Wyo. Stat. § 17-10-236

Current through the 2024 legislative session
Section 17-10-236 - Merger and consolidation
(a) Unless otherwise prohibited, cooperatives organized under the laws of this state may merge or consolidate with each other or other business entities organized under the laws of this state or another state by complying with the provisions of this section or the law of the state where the surviving or new business entity will exist.
(b) To initiate a merger or consolidation of a cooperative, a written plan of merger or consolidation shall be prepared by the board or by a committee selected by the board to prepare a plan. The plan shall state:
(i) The names of the constituent cooperatives and other business entities;
(ii) The name of the surviving or new cooperative or other business entity;
(iii) The manner and basis of converting membership or ownership interests of the constituent cooperatives or business entities into membership or ownership interests in the surviving or new cooperative or business entity;
(iv) The terms of the merger or consolidation;
(v) The proposed effect of the consolidation or merger on the members and patron members of the cooperative; and
(vi) For a consolidation, the plan shall contain the articles of the entity or organizational documents to be filed with the state in which the entity is organized.
(c) The following shall apply to notice:
(i) The board shall mail a merger or consolidation or otherwise transmit or deliver notice to each member. The notice shall contain:
(A) The full text of the plan; and
(B) The time and place of the meeting at which the plan will be considered.
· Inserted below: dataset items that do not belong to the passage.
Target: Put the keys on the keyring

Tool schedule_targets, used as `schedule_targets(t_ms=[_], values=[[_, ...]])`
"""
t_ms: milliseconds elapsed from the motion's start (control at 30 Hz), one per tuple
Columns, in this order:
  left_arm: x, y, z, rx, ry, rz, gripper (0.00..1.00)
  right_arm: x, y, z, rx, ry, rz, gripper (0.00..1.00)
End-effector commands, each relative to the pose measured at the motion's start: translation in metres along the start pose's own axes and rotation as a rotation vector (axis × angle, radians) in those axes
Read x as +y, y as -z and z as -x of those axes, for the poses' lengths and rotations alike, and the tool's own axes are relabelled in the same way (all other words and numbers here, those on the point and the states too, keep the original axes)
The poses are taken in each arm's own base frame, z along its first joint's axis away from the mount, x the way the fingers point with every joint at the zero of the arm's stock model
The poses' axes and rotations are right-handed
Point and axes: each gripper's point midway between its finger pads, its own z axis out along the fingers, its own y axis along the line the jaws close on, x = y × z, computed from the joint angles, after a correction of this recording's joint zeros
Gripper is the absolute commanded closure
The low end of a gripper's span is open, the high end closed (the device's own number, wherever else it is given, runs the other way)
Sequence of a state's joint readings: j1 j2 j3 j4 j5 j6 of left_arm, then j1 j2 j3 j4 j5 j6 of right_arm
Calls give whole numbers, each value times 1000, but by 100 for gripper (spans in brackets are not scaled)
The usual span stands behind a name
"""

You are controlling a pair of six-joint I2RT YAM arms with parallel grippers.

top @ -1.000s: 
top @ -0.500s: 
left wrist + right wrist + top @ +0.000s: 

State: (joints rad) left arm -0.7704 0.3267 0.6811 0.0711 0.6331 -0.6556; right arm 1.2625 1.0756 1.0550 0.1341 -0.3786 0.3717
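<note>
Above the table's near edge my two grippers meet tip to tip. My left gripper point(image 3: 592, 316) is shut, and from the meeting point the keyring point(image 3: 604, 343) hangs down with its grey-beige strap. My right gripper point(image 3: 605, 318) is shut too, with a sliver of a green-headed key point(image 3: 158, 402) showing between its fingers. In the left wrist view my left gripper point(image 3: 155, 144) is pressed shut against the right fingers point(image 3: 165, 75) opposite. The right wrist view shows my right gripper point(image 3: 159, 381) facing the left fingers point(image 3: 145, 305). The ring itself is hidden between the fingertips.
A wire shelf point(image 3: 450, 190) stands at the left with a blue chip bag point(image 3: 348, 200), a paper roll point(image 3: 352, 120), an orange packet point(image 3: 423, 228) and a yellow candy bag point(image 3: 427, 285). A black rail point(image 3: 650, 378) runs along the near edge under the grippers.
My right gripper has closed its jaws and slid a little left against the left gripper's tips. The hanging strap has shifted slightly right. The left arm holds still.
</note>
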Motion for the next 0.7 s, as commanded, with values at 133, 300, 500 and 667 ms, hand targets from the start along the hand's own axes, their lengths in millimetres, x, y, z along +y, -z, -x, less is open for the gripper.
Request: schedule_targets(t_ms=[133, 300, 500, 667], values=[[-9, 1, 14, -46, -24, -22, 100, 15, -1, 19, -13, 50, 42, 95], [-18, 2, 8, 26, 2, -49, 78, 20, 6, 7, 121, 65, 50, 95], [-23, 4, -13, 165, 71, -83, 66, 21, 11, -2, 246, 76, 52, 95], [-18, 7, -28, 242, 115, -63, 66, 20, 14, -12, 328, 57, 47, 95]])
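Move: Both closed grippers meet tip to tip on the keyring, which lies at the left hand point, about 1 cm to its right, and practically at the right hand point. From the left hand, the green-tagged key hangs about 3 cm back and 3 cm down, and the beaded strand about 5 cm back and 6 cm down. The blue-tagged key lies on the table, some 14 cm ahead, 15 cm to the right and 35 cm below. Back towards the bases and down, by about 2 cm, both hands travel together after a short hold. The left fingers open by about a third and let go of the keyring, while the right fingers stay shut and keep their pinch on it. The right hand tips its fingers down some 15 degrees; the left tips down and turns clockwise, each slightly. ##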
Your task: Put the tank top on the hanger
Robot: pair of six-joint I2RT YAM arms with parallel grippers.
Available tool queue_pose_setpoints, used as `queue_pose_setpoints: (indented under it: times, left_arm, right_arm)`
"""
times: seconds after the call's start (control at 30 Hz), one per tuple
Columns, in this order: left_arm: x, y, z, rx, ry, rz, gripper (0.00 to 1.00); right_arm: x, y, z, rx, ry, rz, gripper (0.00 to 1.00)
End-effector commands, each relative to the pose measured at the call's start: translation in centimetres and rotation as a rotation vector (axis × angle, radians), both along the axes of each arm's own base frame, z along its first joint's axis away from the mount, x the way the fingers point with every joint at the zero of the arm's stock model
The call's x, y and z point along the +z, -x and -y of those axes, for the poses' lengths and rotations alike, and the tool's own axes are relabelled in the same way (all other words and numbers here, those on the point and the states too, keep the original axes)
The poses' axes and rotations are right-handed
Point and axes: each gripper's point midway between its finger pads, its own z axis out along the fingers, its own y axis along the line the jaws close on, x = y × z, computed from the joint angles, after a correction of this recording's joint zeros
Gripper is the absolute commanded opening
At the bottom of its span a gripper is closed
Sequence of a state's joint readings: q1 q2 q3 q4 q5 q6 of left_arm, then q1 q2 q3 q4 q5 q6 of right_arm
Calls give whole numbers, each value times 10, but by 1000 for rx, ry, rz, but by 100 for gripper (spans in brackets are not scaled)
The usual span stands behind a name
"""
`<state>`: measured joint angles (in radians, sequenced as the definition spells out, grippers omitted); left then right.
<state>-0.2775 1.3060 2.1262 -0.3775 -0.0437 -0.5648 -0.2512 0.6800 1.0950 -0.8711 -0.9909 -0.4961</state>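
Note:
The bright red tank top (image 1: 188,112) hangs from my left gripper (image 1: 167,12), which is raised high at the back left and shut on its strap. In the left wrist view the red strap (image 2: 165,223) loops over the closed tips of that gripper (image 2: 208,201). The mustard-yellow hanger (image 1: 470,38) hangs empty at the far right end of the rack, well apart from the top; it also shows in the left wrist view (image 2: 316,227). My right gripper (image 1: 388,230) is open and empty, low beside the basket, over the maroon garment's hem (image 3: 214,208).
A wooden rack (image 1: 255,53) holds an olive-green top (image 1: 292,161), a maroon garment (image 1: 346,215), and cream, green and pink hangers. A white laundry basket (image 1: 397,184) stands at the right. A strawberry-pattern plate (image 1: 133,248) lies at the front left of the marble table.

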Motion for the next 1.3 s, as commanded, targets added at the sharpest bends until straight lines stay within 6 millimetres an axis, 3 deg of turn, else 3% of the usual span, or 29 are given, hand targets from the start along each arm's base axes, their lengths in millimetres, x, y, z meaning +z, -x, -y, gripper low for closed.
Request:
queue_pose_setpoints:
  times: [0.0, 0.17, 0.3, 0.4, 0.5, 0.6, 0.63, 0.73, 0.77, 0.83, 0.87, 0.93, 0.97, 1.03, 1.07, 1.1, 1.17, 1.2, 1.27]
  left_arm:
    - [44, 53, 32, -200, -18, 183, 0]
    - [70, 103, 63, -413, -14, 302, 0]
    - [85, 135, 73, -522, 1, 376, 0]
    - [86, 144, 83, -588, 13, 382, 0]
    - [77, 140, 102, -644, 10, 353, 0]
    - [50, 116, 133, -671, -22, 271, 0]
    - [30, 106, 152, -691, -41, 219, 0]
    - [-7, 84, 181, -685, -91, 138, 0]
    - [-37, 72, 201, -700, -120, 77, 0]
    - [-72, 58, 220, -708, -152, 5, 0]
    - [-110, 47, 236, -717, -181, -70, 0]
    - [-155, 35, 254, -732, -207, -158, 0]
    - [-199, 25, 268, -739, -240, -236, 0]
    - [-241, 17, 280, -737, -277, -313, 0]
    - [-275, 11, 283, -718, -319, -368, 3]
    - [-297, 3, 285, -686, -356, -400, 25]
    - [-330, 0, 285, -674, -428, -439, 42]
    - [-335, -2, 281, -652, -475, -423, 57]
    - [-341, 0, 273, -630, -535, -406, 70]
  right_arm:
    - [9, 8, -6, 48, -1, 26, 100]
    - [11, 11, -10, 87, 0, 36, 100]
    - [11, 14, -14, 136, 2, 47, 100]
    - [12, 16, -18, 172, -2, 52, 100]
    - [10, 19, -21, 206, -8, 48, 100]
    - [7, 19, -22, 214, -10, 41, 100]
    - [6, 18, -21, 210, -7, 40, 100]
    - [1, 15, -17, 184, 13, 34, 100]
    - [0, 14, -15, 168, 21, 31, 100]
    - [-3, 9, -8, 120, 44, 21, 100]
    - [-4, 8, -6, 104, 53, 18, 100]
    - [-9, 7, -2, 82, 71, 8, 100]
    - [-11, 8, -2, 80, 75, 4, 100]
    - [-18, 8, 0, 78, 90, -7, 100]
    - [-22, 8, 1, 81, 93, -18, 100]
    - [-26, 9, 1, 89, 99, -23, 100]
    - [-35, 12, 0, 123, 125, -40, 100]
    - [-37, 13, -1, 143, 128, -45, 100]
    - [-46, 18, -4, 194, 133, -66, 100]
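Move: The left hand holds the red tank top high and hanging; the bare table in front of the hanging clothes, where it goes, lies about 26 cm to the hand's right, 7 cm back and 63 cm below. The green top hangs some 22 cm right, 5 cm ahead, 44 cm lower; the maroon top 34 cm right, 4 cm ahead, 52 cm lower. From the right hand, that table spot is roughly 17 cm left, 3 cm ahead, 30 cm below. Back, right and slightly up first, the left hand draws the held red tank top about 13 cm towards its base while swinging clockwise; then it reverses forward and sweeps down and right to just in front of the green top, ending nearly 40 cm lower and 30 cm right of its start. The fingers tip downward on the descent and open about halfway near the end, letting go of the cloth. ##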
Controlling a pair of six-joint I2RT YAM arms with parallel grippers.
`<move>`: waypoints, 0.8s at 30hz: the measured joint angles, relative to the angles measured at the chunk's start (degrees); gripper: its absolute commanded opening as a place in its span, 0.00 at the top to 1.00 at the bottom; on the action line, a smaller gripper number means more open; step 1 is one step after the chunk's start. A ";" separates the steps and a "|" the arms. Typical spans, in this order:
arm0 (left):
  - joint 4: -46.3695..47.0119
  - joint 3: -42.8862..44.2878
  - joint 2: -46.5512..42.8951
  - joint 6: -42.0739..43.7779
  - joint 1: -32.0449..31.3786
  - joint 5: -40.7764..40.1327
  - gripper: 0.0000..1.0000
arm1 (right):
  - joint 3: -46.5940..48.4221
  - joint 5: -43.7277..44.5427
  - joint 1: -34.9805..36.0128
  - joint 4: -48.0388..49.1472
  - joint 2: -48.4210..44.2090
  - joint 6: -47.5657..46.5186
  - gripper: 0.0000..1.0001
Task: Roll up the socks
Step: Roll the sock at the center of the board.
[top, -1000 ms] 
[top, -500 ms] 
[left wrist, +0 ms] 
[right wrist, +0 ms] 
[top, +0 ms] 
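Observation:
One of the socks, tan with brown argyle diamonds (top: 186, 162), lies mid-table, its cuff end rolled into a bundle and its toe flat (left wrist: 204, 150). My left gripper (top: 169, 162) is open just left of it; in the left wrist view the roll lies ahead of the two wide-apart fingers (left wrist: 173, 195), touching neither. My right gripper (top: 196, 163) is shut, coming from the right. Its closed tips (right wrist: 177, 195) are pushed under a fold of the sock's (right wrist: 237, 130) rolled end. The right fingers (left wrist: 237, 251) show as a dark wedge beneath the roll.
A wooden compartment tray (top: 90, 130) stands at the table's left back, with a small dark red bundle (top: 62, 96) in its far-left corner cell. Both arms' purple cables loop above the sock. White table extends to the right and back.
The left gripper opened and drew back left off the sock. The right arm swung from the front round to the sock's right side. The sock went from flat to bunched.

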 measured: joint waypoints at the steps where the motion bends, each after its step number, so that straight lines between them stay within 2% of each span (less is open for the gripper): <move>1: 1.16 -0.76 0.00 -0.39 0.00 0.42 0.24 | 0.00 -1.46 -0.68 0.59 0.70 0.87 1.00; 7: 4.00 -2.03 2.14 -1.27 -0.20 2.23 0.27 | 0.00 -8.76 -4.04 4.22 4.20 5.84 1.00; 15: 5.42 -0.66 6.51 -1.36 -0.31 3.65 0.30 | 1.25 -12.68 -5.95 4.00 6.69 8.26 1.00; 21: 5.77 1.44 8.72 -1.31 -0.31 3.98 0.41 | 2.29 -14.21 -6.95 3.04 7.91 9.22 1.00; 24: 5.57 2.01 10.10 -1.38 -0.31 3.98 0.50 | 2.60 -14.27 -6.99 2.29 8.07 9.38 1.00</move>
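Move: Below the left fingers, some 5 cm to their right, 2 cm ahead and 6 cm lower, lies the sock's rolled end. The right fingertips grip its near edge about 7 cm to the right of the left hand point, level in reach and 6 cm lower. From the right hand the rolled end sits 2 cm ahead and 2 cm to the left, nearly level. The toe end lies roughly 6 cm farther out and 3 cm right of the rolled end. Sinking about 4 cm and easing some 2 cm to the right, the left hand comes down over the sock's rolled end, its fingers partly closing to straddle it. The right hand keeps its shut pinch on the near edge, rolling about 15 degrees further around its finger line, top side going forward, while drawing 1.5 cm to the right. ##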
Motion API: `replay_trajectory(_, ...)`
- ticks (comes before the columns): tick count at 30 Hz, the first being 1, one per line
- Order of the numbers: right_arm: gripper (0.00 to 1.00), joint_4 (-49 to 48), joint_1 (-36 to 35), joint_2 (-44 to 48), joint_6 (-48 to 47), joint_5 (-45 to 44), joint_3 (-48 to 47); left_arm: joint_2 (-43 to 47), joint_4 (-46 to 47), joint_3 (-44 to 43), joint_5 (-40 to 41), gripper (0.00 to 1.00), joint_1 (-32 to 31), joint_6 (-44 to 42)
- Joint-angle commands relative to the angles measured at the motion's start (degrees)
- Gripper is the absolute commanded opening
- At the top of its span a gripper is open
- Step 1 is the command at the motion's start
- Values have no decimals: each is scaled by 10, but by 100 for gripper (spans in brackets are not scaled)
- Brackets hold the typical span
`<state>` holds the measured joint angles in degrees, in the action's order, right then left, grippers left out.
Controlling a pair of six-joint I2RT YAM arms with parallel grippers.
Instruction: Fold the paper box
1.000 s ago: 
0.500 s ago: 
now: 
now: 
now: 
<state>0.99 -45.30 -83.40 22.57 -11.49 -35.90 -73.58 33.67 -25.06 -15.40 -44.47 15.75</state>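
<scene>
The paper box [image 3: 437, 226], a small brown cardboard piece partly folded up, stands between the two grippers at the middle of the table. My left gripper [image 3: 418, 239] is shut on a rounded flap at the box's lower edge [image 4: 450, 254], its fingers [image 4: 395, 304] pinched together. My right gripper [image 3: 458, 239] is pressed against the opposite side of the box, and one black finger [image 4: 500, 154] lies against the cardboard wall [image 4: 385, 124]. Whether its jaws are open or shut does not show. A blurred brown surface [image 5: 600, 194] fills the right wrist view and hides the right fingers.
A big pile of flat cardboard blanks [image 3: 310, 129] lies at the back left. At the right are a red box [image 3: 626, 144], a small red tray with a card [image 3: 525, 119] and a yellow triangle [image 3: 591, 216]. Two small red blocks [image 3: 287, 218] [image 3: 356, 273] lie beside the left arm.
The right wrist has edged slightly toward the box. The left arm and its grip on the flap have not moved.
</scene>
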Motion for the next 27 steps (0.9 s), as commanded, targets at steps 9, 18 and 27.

(ii) A cooperative with more than two hundred (200) members may provide the merger or consolidation notice in the same manner as a regular members' meeting notice.
(d) The following shall apply to the adoption of a plan or merger or consolidation:
(i) A plan of merger or consolidation is adopted if:
(A) A quorum of the members is registered as being present or represented by mail vote at the meeting; and
(B) The plan is approved by two-thirds (2/3) of the votes cast, or for a cooperative with articles or bylaws requiring more than two-thirds (2/3) of the votes cast or other conditions for approval, the plan is approved by a proportion of the votes cast or a number of total members as required by the articles or bylaws and the conditions for approval in the articles or bylaws have been satisfied.
(ii) After the plan has been adopted, articles of merger or consolidation stating the plan and that the plan was adopted according to this article shall be signed by the chair, vice-chair, records officer or documents officer of each cooperative merging or consolidating;
(iii) The articles of merger or consolidation shall be filed in the office of the secretary of state;
(iv) For a merger, the articles of the surviving cooperative subject to this article are deemed amended to the extent provided in the articles of merger;
(v) Unless a later date is provided in the plan, the merger or consolidation is effective when the articles of merger or consolidation are filed in the office of the secretary of state;
(vi) The secretary of state shall issue a certificate of organization of the merged or consolidated cooperative.
(e) The following shall apply to the effect of a merger:
(i) After the effective date, the cooperatives or other business entities that are parties to the plan become a single entity. For a merger, the surviving business entity is the business entity designated in the plan. For a consolidation, the new cooperative or other business entity is the business entity provided for in the plan. Except for the surviving or new business entity, the separate existence of all business entities that are parties to the plan cease on the effective date of the merger or consolidation;
(ii) The surviving or new business entity possesses all of the rights and property of each of the merged or consolidated business entities and is responsible for all their obligations. The title to property of the merged or consolidated business entity is vested in the surviving or new business entity without reversion or impairment of the title caused by the merger or consolidation;
(iii) The right of a creditor may not be impaired by the merger or consolidation without the creditor's consent.
(f) The fee to be paid to the secretary of state for filing articles of merger or consolidation shall conform with the provisions of W.S. 17-16-122.